Malgré le fait que, comme mentionné ci-dessus, les capacités politiques et militaires du Nigeria sont bien supérieures à celles des autres pays qui l'entourent, le pays n'est pas exempt de souffrir de problèmes similaires que le fondamentalisme religieux utilise pour s'étendre à d'autres régions du Sahel. L'incapacité du gouvernement à atteindre certaines zones rurales ou éloignées des grands centres de population entraîne un déficit dans la couverture des besoins de base. Ces besoins, de la santé à l'éducation, à la justice ou à la police, ne peuvent être résolus uniquement par la militarisation du conflit, mais par une approche globale. Fin décembre, le gouvernement fédéral a annoncé qu'au cours des quatre premiers mois de cette année, les troupes nigérianes se retireraient des zones où la situation s'était stabilisée, pour faire place à une plus grande présence policière. L'objectif est d'atténuer le sentiment de militarisation et de promouvoir l'intégration des forces de sécurité dans les villes où la présence de l'État est perçue comme lointaine. Afin de rendre cela possible, le Conseil de sécurité a également proposé, fin décembre, le renforcement de la force de police avec l'incorporation de 10 000 nouveaux membres et une amélioration des moyens matériels qui arriveront dans les prochains mois.

Presidente de Nigeria

Il est essentiel d'accroître le rôle de la police dans la lutte contre le djihadisme. Parmi les actions antiterroristes menées en février dernier, on peut citer le démantèlement d'un camp du groupe terroriste Ansaru, dont l'activité terroriste dans le centre du pays avait été considérablement réduite et qui pourrait émerger à nouveau.
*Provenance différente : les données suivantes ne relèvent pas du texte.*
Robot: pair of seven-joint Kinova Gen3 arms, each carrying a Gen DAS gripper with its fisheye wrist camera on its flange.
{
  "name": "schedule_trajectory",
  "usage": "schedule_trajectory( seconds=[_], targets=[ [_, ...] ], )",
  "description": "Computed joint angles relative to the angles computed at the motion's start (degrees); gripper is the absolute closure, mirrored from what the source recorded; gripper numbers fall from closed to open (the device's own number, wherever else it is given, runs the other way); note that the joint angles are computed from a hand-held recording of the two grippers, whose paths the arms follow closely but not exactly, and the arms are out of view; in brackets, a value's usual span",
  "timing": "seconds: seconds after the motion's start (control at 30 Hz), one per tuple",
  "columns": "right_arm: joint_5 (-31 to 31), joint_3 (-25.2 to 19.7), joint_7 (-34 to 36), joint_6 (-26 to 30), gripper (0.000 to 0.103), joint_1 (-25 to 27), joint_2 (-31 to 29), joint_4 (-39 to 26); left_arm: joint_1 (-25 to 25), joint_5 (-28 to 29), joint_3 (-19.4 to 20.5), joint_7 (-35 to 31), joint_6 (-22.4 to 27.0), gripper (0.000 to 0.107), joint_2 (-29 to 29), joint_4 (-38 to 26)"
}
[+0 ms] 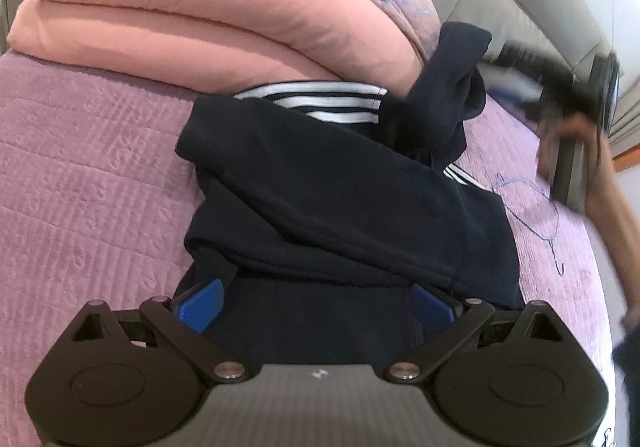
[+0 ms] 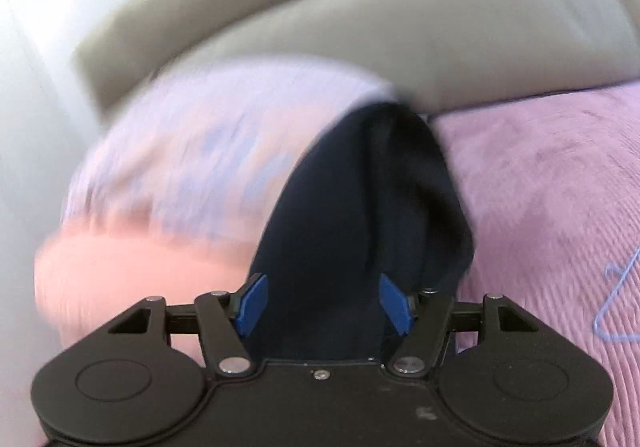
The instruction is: Fold large clothes
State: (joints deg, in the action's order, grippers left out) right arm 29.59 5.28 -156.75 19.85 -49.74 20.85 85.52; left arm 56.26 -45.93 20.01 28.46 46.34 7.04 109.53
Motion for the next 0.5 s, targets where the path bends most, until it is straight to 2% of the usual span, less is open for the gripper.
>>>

L'opération s'est déroulée à Kaduna, une zone située au nord de la capitale nigériane, où plus de deux cents terroristes ont été neutralisés. Toutefois, dans un récent rapport de l'Institut d'études de sécurité sur la politique antiterroriste du Nigeria, une certaine limitation des résultats globaux de leurs actions antiterroristes est soulignée. Le gouvernement nigérian a investi près de 17 milliards d'euros dans le renforcement de ses capacités de sécurité, et pourtant il n'a pu faire plus qu'expulser la présence terroriste des grands centres urbains et limiter sa présence aux zones rurales difficilement accessibles dans les États de Borno et de Yobe. Le fait que le Nigeria n'ait pas été en mesure, malgré ses importants investissements, de mener à bien une politique antiterroriste efficace est dû à plusieurs facteurs : la coopération stratégique, tactique et interinstitutionnelle et, bien sûr, la corruption. Ce dernier est commun dans de nombreux systèmes politiques africains. La sensibilité d'un tel secteur a empêché un contrôle adéquat de l'utilisation des fonds, ce qui a parfois permis des enrichissements et des fraudes au sein des différentes agences et organismes qui contrôlent les contrats et les investissements. L'ISS souligne donc combien il est important de fournir et de renforcer le secteur de la sécurité sur le plan économique, ainsi que de veiller à ce que les investissements soient réalisés correctement et de poursuivre ceux qui empêchent que cela se produise. Le terrorisme a déjà fait plus de 30 000 victimes au Nigeria, non seulement des civils, mais aussi des policiers et des militaires, dont les ressources sont parfois insuffisantes malgré les crédits destinés à l'empêcher. La résolution de la situation exige que tous les éléments jouent leur rôle, aux niveaux politique, stratégique et opérationnel, sinon la situation au Nigeria continuera de se détériorer, s'étendant encore plus aux pays voisins.